**Data**
▽
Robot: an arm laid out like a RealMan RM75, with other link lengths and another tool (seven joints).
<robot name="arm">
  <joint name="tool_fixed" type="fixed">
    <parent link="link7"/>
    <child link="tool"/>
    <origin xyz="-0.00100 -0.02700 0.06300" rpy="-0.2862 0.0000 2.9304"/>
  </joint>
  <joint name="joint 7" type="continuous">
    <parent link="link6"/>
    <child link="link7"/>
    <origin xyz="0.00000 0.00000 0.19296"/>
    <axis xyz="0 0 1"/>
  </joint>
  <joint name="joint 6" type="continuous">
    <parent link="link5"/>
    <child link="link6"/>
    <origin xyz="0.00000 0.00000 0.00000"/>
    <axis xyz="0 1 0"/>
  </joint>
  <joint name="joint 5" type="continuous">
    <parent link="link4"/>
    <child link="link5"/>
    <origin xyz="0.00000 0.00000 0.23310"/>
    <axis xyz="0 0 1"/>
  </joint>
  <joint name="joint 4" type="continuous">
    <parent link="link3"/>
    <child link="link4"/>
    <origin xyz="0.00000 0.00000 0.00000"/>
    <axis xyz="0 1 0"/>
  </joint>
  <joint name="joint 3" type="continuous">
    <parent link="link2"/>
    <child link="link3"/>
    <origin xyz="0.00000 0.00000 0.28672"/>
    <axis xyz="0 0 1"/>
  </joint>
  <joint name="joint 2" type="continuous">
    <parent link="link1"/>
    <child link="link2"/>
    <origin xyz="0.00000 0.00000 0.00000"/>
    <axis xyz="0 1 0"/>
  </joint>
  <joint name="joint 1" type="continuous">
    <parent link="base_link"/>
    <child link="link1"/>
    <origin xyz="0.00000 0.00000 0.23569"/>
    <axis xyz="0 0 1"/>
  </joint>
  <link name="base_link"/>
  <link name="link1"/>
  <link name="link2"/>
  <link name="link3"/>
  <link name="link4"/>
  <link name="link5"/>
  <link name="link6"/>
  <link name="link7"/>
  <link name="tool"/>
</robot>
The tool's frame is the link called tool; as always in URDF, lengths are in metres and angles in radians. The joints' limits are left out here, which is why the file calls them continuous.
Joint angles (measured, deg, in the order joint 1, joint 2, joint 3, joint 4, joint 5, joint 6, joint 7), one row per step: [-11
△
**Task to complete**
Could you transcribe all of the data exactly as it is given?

**Worked solution**
Robot: an arm laid out like a RealMan RM75, with other link lengths and another tool (seven joints).
<robot name="arm">
  <joint name="tool_fixed" type="fixed">
    <parent link="link7"/>
    <child link="tool"/>
    <origin xyz="-0.00100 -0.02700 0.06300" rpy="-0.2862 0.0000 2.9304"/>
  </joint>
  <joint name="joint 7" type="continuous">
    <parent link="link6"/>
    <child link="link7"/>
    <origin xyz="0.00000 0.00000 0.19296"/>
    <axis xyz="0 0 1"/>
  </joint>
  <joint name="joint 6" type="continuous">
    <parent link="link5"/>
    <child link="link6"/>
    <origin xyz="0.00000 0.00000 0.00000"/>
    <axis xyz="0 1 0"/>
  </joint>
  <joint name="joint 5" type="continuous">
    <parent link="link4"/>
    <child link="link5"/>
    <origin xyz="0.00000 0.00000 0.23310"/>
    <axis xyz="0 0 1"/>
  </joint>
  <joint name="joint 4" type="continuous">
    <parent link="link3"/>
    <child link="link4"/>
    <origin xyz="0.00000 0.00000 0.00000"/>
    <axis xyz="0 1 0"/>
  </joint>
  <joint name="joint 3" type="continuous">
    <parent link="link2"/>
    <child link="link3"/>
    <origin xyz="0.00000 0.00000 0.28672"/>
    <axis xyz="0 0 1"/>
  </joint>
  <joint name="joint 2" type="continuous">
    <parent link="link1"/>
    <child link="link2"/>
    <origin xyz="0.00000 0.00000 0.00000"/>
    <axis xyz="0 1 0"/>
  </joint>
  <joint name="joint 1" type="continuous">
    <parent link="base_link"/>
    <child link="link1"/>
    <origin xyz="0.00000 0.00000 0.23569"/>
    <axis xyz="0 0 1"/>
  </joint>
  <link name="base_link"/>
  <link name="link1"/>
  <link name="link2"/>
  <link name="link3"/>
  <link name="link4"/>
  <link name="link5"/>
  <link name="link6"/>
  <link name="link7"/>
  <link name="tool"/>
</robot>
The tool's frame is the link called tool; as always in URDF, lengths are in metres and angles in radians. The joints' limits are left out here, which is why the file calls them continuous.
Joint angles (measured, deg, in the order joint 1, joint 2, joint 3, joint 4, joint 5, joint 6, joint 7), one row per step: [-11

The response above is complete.